In other words, it is relatively easy for politicians to convince their supporters to vote "No", harder to convince them to vote "Yes", particularly if voters are considering the issue separate from the distraction of a general election.  The ALP, Democrats and Greens had a combined 1998 Senate vote of 48%.  Add some percent for pro-republic Liberals, and we can see that the Republic proposal's 45% vote represents a better than average failure to persuade.  The preamble, on the other hand -- supported by the Coalition as well with a total combined Senate vote of supporting parties of 86% -- represents a loss on par with the record failure of the "nexus" question of 1967, which proposed to eliminate the requirement that the House of Representatives be no more than twice the size of the Senate.

Another way of looking at it, however, suggests that the republican campaign was a remarkable success.  The ARM only scored 30% of the vote for the Constitutional Convention, on par with the 27% support for a politician-chosen President.  On that basis, pushing the vote up to 45% was a remarkable feat of persuasion.

Yet polling support for a republic has been significantly ahead of support for the monarchy since 1993.  Which leads to the question, not of how did the official republicans do comparatively well in persuading people to vote for a republic they didn't want, but why the republicans did not offer the people the republic they did want?

The official republicans did a remarkably poor job of arguing against a directly-elected President.  The "Yes" campaign had two clear, and unfortunate, subtexts.  One was yes, we know you want to elect the President but we are not going to give you that option.

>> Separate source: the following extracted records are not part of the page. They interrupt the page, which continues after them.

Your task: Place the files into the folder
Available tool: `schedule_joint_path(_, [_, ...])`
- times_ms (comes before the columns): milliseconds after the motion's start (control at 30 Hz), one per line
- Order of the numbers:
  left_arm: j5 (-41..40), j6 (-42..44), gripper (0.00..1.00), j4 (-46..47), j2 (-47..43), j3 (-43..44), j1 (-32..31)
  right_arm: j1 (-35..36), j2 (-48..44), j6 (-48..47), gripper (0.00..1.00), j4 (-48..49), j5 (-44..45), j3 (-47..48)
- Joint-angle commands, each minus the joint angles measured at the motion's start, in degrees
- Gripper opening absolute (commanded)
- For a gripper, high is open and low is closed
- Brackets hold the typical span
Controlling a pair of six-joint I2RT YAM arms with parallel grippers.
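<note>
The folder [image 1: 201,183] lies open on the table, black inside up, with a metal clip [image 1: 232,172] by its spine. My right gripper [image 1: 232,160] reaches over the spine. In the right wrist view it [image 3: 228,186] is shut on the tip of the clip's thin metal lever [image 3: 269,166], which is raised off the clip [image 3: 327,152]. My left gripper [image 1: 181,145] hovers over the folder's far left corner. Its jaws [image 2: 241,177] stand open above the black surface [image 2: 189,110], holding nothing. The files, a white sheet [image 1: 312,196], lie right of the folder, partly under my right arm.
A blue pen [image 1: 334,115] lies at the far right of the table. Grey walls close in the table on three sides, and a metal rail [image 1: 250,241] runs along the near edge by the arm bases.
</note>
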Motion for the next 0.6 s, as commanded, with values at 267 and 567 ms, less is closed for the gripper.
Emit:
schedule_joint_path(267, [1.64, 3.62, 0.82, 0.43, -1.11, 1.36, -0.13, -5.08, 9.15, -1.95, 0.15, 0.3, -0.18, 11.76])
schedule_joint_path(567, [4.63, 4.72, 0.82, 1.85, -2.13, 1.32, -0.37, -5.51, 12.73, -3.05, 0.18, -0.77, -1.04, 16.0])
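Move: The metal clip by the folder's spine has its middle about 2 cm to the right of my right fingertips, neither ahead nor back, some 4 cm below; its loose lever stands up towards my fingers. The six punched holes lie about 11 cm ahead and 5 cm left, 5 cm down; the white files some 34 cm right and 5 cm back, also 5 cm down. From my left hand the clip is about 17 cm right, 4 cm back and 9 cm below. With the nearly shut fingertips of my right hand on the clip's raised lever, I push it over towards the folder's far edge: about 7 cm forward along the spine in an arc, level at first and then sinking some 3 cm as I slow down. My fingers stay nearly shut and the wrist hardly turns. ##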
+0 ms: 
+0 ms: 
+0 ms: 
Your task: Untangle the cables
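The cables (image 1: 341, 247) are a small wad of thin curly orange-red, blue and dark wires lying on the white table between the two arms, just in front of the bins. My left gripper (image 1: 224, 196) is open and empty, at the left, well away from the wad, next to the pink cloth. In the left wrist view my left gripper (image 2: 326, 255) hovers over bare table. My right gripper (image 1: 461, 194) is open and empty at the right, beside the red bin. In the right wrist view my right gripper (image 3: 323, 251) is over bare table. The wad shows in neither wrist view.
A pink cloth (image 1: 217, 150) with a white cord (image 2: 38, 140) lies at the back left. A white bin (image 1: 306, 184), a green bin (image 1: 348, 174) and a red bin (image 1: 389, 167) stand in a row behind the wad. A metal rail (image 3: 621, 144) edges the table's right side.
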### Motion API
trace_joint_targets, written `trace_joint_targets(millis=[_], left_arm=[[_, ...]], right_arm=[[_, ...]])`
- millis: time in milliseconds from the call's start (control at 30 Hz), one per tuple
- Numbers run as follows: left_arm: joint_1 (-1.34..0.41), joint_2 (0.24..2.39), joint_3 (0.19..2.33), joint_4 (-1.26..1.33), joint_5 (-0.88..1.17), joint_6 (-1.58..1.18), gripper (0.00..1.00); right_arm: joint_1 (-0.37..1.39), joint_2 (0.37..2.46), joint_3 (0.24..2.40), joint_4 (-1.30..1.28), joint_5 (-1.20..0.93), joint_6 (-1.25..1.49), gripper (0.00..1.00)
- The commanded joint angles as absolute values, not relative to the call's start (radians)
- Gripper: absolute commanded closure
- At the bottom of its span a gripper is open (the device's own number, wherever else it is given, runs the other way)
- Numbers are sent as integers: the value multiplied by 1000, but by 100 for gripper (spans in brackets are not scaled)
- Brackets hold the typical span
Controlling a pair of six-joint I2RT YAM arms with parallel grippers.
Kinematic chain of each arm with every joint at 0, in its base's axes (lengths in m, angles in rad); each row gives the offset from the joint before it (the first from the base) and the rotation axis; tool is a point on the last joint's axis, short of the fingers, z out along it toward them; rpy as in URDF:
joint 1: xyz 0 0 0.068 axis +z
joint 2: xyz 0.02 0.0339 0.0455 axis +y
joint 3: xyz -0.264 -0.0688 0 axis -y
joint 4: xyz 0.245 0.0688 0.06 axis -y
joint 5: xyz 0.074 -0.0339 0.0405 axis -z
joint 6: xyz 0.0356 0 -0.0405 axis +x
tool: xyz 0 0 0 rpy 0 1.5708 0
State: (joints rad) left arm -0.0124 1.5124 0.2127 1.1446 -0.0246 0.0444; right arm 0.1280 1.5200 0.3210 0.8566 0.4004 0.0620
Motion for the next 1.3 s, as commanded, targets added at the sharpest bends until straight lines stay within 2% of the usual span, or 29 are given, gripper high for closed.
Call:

This was reinforced by the subtext of ... and we don't trust you to choose the right sort of person to be President.

Opinion polling indicated lower income people were particularly strongly against the indirect-election republic, since only popular election of the President enables them to participate:  a result confirmed by the electorate results.  The strong country and outer-State vote against the republic also feeds into this, showing a clear distrust of East Coast urban elites.

It is perfectly clear that there are two Australia's:  an inner city Australia centred in Sydney, Melbourne and Canberra and the rest of Australia.  The fact that the media overwhelmingly lines up on one side and then preaches at the other is not helpful.  One of the best ways to break down the division would be for the Australian media, either directly or through its chosen commentators, to stop preaching:  particularly in such a self-righteous and one-sided way.  Dismissing those who voted No as unpatriotic (before the vote) and as emotional and uneducated (afterwards) just replicates this unsavoury trend.  Given the massive pro-republic media bias, the defeated republicans complaining about an "uneducated" public is a double criticism of themselves and their media supporters.

The republican proposal was clearly not without significant flaws.  The instantly-sackable President was not a positive feature.  Nor was requiring the President to follow advice from the Prime Minister, Executive Council or Minister without any indication of what happened if they disagreed.  Importing into the Constitution terms -- reserve power, convention -- of uncertain ambit was another legal minefield, the result of which would have been to make it quite unclear when Presidential actions were or were not subject to High Court oversight.  But the republicans were under no real pressure to get their hodge-podge proposal right since the media could be, and was, relied upon to avert such scrutiny.

Which suggests a major reason why the republicans served up a republic that the people did not want -- they thought the massed ranks of media support would be enough.  Clearly, it wasn't.  But what does such a calculation say about the Australian media?